Appeals Court Upholds Claim That Law Firm Shirked Its Obligation in Fee-Sharing Agreement
For the defendant firm to charge its obligation for a subsequent fee-sharing deal as an expense greatly reduced the amount paid to Cohen, said the plaintiff's lawyer Noel Schablik. "That's so fundamentally wrong, it shouldn't have happened," he said.
March 24, 2022 at 03:06 PM
5 minute read
Sorting through a tangle of fee-splitting agreements in a personal injury case, a New Jersey appeals court ruled that such deals can't be unilaterally modified when one of the lawyers enters into a subsequent deal to split fees with a third party.

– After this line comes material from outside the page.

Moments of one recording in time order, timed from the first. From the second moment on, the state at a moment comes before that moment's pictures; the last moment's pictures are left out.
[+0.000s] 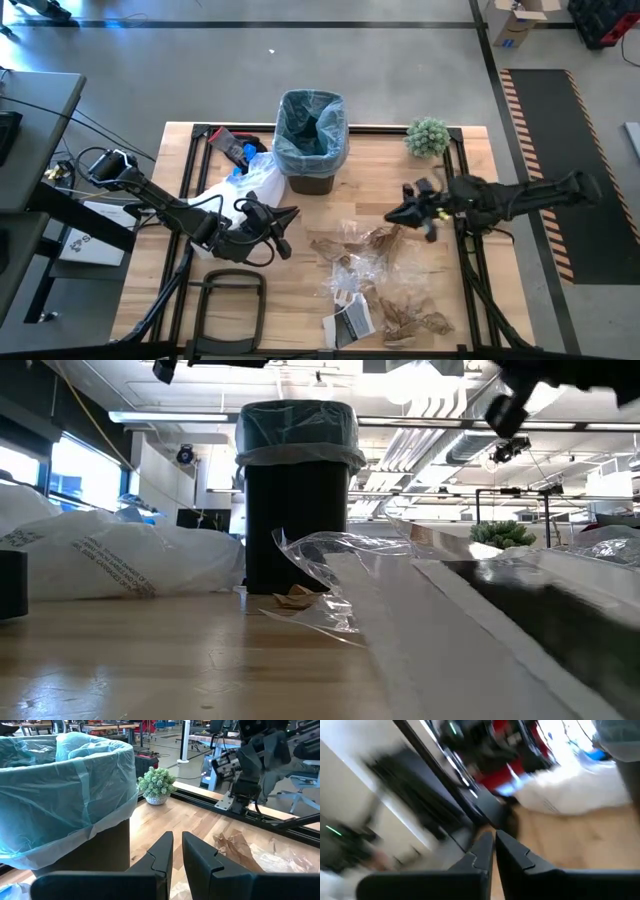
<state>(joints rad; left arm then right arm) -0.51 1.34 0.89 0.08 -1.10 -0.40 0.10 0.77 0.48 0.17 -0.14 0.53</state>
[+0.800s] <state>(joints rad) -0.52 1.32 0.90 0.11 -0.90 -0.30 0.19 1.77 1.16 -0.47 0.08 0.41</state>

The Appellate Division affirmed a lower court's ruling in favor of a lawyer who claimed he was shortchanged in a fee-sharing deal with Davis, Saperstein & Salomon of Teaneck, New Jersey. West Orange, New Jersey, attorney David Cohen reached a deal with the firm, giving him 20% of the legal fees from a construction worker's accident suit. But Davis Saperstein later claimed that Cohen was entitled to 20% of the proceeds that remained after the firm paid its obligation to another attorney in a fee-splitting deal stemming from an insurance bad-faith claim.